Remove 8 cube steaks from the refrigerator 30 minutes before cooking. Preheat a large cast iron or stainless steel skillet over medium heat until fully hot.
In a shallow dish, mix 1 cup flourwith 1 teaspoon salt, 1 teaspoon pepper, 1 teaspoon garlic powder, 1 teaspoon onion powder, and 1 teaspoon cayenne. Dredge the cube steak on both sides and set aside.
Add enough oil to generously coat the bottom of the skillet (about ¼ cups avocado oil) and heat for 2 minutes. Add the cube steak in a single layer without crowding.

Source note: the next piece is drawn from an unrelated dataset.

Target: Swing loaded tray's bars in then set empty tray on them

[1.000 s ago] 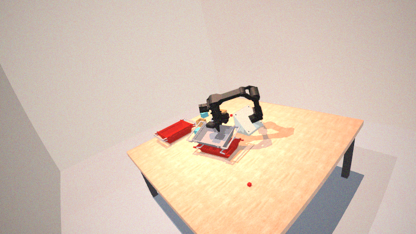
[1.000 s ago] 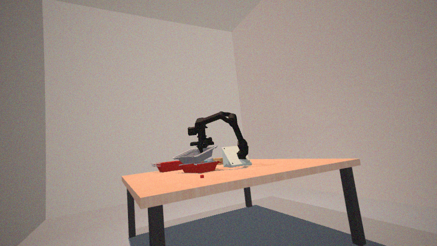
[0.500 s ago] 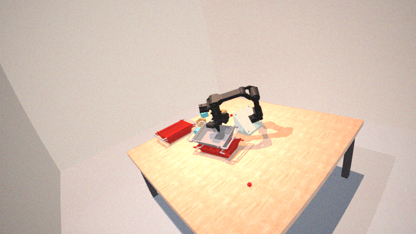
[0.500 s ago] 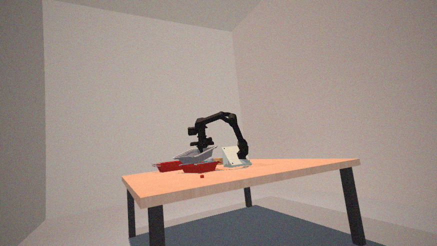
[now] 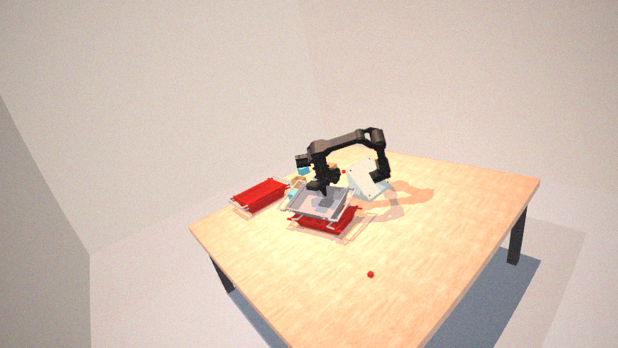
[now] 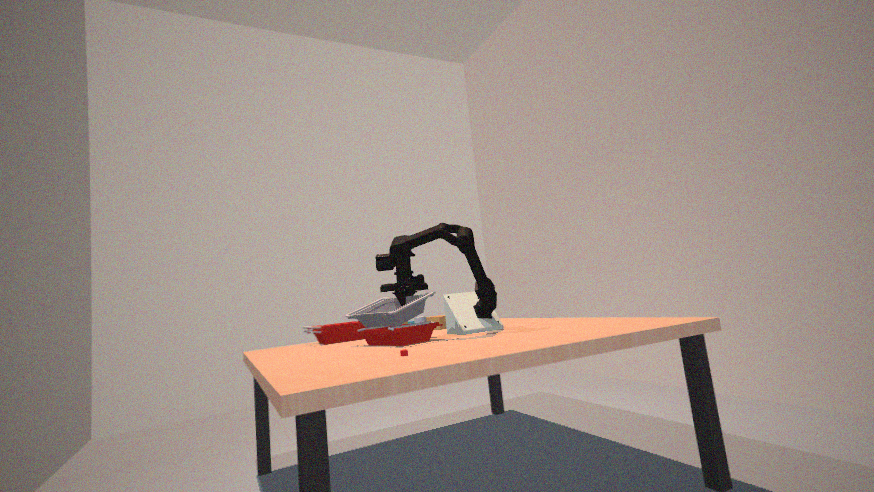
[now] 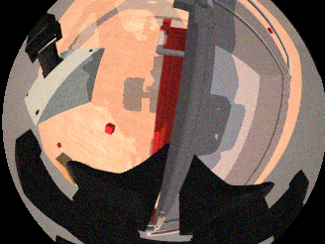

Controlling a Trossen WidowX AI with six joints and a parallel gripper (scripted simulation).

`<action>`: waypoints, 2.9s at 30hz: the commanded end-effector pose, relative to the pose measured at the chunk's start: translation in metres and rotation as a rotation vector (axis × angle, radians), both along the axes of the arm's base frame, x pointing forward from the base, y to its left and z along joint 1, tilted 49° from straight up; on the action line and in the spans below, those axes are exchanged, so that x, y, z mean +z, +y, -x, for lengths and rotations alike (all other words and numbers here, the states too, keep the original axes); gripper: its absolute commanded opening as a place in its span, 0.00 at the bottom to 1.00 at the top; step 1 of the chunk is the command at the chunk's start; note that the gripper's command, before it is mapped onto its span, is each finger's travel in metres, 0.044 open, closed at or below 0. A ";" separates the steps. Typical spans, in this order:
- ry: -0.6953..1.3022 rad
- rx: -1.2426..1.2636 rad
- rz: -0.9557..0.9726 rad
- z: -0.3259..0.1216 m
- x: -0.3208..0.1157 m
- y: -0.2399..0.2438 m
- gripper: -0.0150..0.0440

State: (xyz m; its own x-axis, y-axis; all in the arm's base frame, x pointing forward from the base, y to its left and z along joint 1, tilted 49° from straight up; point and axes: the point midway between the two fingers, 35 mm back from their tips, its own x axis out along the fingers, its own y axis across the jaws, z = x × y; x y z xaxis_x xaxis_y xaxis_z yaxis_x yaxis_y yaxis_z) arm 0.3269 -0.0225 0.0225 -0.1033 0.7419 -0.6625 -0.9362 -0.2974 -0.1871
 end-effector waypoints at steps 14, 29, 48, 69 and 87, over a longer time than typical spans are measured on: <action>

Cook for 3–5 minutes per side until deeply crisp. If the steak resists lifting, let it cook longer. Remove to a plate and hold warm in a 350°F oven if needed.
Add 8 heaping tablespoons of the dredge flour to the skillet and cook for 2 minutes, stirring constantly.
Slowly add 4 cups milk, increase heat to medium-high, and stir as the gravy comes to a gentle boil, about 7 minutes.
Simmer until the gravy thickens enough to coat a spoon.
Serve hot with mashed potatoes and plenty of gravy.
Notes
Don’t rush the crust. Cube steak gets its texture from contrast: crisp exterior, tender interior. If it’s sticking, it’s not ready. Let the pan do its job before you intervene.
Medium heat beats high heat. Too hot and the flour burns before the meat crisps. Medium, steady heat gives you golden edges and clean pan drippings for gravy.
Use the dredge flour strategically. Pull flour directly from your dredge for the gravy—those seasonings matter. Plain flour makes flat gravy. Seasoned flour makes gravy that tastes finished.
Stir the gravy constantly at first, then slow down. Once it thickens and bubbles, you can relax. Early neglect = lumpy regret.
Season at the end. Always. Between the dredge and the pan drippings, your gravy already has opinions. Taste before adding salt.
Store steak and gravy separately. Store leftover cube steak and gravy in separate airtight containers in the refrigerator for up to 3 days. Keeping them apart preserves both texture and flavor.
Reheat gently to avoid drying out. Cube steak reheats best with care. In a pinch, microwave it by cutting the steak into bite-sized pieces so it heats quickly and evenly. Warm it until just shy of hot, then spoon the gravy over top and microwave for one more minute until the gravy is heated through.
8. Oven reheating gives the best texture. If you have the time, reheat the steak in a 350°F convection oven for about 10 minutes. Add the gravy and return it to the oven for another 5 minutes to warm everything through without sacrificing tenderness.